Let $K$ a field and $\sigma \in Aut(K)$ (the set of automorphism $K\to K$). Let denote $K^\sigma =\{x\in K\mid \sigma (x)=x\}$ the set of fix point.
1) Show that $K^\sigma $ is a subfield of $K$.
2) Let $K=\mathbb R(t)$ and $\sigma :K\to K$ defined by $\sigma (t)=-t$. Show that $\sigma \in Aut(K)$ and find $K^\sigma $.
3) Let $F$ a normale extension of $K$. Show that an automorphism of $K$ cannot always be extend as an automorphism of $F$.

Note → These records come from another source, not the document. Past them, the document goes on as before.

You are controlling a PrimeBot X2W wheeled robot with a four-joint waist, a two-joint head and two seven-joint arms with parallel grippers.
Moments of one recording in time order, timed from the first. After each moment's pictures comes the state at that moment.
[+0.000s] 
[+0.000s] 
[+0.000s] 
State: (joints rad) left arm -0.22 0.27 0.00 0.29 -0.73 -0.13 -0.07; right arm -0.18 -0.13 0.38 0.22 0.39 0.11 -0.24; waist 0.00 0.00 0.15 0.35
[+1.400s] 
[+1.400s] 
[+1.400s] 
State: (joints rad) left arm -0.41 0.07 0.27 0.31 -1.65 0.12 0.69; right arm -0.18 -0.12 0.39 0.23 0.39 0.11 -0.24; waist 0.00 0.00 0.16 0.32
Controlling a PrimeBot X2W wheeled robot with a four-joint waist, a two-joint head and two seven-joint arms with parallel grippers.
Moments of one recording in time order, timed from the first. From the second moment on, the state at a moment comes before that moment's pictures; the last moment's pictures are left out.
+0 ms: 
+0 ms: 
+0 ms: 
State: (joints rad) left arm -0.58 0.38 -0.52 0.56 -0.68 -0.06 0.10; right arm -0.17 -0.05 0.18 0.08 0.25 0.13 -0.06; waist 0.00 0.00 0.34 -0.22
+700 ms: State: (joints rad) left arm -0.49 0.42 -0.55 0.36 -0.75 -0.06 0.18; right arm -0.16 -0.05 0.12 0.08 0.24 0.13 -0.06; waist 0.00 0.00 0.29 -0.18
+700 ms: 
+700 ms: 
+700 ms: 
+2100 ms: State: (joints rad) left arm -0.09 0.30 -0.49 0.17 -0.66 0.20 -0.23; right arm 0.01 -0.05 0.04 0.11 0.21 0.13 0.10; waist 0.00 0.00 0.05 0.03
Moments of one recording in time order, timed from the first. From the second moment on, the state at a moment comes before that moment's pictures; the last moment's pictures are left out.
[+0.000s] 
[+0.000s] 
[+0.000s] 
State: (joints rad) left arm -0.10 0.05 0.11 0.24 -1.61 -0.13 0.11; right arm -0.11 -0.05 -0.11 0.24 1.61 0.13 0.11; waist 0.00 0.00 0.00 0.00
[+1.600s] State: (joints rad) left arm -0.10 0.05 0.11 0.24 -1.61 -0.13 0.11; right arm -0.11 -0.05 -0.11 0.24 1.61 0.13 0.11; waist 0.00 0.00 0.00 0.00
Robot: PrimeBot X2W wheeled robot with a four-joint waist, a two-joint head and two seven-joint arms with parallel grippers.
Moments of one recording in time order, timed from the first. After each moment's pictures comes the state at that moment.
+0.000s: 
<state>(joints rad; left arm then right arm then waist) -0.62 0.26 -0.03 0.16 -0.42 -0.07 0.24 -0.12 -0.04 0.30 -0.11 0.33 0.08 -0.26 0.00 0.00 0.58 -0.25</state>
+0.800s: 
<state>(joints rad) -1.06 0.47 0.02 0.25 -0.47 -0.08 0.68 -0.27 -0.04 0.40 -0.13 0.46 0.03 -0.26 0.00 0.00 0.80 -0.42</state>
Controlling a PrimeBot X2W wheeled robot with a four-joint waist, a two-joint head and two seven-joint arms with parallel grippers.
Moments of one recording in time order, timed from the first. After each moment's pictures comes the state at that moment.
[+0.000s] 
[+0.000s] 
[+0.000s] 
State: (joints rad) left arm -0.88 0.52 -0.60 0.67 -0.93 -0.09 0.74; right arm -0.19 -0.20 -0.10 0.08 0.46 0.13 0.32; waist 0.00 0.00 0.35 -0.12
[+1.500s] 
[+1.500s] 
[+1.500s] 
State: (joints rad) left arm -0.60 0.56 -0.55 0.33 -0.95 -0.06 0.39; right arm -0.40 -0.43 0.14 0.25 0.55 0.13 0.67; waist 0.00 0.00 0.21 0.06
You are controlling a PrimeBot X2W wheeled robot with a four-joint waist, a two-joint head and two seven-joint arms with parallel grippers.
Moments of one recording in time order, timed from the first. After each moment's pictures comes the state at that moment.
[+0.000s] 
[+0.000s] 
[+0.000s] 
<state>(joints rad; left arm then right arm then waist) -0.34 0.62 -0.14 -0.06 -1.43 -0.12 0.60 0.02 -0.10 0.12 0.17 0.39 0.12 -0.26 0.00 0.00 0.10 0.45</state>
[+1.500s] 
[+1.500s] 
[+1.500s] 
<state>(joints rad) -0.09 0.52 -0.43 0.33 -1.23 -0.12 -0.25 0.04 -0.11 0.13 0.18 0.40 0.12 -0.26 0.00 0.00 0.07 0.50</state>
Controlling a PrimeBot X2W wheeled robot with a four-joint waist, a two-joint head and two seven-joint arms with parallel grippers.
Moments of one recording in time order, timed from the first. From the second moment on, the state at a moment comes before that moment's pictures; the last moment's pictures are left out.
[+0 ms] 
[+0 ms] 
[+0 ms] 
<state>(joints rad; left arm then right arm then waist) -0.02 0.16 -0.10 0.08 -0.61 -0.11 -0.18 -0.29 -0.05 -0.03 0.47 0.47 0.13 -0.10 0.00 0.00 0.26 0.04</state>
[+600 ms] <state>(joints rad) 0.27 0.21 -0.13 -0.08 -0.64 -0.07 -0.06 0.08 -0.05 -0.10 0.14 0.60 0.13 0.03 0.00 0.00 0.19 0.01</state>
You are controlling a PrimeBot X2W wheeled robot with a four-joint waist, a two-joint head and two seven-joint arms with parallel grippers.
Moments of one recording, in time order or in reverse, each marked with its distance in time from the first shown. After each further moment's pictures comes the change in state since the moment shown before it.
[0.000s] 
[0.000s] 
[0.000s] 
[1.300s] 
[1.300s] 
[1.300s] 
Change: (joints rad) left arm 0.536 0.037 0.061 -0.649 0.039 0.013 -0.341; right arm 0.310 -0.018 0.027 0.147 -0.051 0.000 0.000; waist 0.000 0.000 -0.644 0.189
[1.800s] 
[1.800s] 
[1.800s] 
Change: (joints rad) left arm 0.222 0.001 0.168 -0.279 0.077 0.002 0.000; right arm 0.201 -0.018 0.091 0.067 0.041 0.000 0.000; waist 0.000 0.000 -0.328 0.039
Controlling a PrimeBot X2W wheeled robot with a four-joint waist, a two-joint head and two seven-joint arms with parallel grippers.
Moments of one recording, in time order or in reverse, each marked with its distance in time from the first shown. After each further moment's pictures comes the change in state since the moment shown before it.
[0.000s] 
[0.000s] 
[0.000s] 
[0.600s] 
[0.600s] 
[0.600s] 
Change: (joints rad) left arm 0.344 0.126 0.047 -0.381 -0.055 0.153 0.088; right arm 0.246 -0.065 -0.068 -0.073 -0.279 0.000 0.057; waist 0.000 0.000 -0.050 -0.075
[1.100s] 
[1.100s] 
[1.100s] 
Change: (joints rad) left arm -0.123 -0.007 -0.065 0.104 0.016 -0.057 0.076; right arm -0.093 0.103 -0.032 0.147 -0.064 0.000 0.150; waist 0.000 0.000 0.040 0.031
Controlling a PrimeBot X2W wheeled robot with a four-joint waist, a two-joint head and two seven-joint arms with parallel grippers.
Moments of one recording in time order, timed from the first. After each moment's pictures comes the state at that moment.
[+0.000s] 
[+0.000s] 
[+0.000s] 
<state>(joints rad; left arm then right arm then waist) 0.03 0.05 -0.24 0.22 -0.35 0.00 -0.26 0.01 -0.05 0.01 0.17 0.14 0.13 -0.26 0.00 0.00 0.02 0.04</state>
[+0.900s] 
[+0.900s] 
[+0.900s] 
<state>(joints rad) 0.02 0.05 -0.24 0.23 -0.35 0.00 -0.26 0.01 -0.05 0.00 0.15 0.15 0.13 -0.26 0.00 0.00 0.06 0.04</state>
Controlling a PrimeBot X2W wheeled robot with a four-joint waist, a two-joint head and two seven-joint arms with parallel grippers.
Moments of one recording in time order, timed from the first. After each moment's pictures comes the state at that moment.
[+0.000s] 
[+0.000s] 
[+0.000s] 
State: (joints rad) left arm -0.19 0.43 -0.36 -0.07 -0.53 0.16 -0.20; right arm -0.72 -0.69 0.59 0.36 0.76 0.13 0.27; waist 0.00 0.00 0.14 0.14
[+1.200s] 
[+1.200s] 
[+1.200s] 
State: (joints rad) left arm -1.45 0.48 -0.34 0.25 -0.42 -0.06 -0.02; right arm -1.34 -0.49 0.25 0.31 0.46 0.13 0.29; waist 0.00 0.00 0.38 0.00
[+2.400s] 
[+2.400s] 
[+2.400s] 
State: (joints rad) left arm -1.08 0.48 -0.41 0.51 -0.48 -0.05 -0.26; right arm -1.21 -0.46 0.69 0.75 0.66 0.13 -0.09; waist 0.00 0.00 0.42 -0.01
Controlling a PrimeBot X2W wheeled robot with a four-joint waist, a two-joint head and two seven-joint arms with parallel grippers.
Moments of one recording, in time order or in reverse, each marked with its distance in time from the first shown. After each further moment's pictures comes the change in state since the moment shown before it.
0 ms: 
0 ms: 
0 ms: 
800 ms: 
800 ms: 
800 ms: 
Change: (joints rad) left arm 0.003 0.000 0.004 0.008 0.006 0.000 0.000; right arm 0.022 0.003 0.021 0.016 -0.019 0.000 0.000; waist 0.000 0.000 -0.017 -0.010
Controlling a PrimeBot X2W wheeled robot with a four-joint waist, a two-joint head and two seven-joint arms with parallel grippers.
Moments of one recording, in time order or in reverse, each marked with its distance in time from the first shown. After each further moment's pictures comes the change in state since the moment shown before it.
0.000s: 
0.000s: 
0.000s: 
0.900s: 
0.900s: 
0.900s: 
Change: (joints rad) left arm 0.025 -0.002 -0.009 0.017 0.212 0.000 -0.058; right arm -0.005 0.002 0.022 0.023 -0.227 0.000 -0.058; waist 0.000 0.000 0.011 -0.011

4) Show that if $F$ is a normale extension of $K^\sigma $ then all automorphism of $K$ can be extend of an automorphism on $F$.
What I did:
1) The fact that $K^\sigma $ is a ring is obvious. Let $x\in K\backslash \{0\}$ and $a$ s.t. $$ax=1$$ ($a$ exist since $K$ is a field). Then $$1=\sigma (1)=\sigma (ax)=\sigma (a)\sigma (x)=\sigma (a)x$$ and thus $\sigma (a)$ is the inverse of $x$. By unicity of the inverse, $\sigma (a)=a$ and thus $a\in K^\sigma $.
Is it correct ?
2) Is $\sigma $ suppose to be an homomorphism ? I don't know how to proceed. For $K^\sigma $, let $f(t)=\frac{a_0+...+a_nt^n}{b_0+...+b_mt^m}\in \mathbb R(t)$. Then $$\sigma (f(t))=f(t)\iff(a_0+...+a_n\sigma (t)^n)\sigma \left(\frac{1}{b_0+...+b_mt^m}\right)=\frac{a_0+...+a_nt^n}{b_0+...+b_mt^m}$$
how can I continue.
3) and 4) I don't know.